# How Replace Cable on HD600?



## rtsy

I'm considering getting the HD600 cable from Cardas.

 Can someone please explain to me how I:

 1--remove the original Sennheiser cable and
 2--connect the Cardas cable?

 Thanks!


----------



## ddriveman

rtsy,

 Its simple. 
 Just grab the connector ends sticking out of the HD600 and carefully pull them out. It will take quite a hard pull but don't worry, its mean to be removable.
 Once out, then push the Cardas connector ends in.


----------



## squirt

be carefull when plugging in the cable...be sure the letters on the cable plugs R (right) and L (left) are facing outward (away from your head) when plugging in the cable...the two metal prongs on the plug are slightly different widths and need to be plugged in the correct way


----------



## rtsy

Does Cardas make a cable specifically for headphone or do they just fit one of their speaker cables/interconnects with a 1/4" headphone jack and the connectors for Sennheiser?

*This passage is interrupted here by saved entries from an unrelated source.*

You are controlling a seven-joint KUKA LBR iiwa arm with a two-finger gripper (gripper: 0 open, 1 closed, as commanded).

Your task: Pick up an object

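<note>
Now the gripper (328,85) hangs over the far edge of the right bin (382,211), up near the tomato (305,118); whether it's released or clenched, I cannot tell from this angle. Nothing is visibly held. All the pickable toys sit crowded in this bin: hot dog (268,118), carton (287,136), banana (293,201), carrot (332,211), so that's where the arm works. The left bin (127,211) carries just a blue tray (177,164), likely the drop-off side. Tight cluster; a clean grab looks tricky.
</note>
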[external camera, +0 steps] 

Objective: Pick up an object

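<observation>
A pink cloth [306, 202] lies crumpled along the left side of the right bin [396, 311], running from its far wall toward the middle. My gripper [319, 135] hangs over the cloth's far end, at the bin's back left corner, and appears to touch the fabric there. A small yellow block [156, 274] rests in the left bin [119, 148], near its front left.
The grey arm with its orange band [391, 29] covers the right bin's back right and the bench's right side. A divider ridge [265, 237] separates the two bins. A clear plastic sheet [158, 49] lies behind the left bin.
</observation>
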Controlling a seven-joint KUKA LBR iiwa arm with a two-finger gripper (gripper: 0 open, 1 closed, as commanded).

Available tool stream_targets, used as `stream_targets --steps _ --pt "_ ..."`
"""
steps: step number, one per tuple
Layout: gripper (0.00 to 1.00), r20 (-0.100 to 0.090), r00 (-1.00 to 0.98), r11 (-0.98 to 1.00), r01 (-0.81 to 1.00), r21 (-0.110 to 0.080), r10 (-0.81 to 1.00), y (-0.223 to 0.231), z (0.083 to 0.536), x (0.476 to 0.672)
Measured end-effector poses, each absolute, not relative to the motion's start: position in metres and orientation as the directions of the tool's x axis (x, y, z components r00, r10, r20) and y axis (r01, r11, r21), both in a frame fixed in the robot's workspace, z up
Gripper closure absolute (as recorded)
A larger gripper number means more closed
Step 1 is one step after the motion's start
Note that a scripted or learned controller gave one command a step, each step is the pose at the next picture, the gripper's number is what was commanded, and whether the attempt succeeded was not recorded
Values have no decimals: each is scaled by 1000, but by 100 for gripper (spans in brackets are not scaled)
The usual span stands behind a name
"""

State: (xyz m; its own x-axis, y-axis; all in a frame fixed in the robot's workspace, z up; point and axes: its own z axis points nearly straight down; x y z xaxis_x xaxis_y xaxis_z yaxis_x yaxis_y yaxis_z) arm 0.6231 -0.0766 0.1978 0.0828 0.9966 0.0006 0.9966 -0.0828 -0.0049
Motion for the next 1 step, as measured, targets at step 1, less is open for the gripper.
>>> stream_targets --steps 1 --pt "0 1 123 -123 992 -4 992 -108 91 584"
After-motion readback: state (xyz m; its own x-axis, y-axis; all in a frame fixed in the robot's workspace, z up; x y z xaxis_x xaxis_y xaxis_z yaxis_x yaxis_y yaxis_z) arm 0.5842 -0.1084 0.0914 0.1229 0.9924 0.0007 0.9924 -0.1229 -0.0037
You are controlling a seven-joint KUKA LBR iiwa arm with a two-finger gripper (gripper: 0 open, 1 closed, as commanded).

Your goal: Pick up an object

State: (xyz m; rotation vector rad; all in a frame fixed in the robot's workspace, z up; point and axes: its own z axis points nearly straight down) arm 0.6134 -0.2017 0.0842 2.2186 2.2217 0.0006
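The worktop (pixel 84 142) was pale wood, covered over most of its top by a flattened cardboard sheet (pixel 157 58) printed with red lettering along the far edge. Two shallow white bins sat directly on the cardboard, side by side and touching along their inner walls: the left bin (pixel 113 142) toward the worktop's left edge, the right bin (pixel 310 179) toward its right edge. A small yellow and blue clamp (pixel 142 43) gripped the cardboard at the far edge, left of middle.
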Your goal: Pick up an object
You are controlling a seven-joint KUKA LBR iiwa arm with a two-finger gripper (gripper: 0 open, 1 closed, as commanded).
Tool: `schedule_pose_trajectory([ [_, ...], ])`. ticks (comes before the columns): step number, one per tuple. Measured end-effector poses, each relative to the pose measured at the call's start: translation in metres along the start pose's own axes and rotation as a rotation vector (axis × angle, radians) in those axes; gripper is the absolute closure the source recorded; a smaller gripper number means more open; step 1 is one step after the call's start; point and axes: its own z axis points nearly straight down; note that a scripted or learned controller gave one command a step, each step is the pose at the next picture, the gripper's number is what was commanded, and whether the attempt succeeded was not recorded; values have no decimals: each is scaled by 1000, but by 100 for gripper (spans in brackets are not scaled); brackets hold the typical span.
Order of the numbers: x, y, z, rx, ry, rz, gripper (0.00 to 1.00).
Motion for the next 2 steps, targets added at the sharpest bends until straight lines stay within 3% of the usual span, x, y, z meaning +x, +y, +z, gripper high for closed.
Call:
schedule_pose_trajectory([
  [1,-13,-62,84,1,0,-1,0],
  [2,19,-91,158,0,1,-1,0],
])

 Thanks for the responses!


----------



## ddriveman

Quote:


 _Originally posted by squirt _
*be carefull when plugging in the cable...be sure the letters on the cable plugs R (right) and L (left) are facing outward (away from your head) when plugging in the cable...the two metal prongs on the plug are slightly different widths and need to be plugged in the correct way



* 
 

squirt,

 Thanks for pointing that out. However, my Cardas cable does not have the L/R letters on the cable plugs (my Cardas are first generation, I believe). Nevertheless, you should be able to see the difference in width of the pins and line them up with the socket holes in the HD600


----------



## davidcotton

Either that or they should be colour coded in someway. Red=Right for example...


----------



## peter braun

How to remove HD600 cables in three easy steps

 Step 1 - put headphones on

 Step 2 - plug headphones into a very solid source

 Step 3 - RUN !!!!


----------



## MusicLover

Quote:


 _Originally posted by peter braun _
*How to remove HD600 cables in three easy steps

 Step 1 - put headphones on

 Step 2 - plug headphones into a very solid source

 Step 3 - RUN !!!! * 
 

Not the very best way, but I must say, it works.


----------



## HanssoN

Quote:


 _Originally posted by peter braun _
*How to remove HD600 cables in three easy steps

 Step 1 - put headphones on

 Step 2 - plug headphones into a very solid source

 Step 3 - RUN !!!! * 
 

My amp has locking Neutric jacks... I ought to try this sometime


----------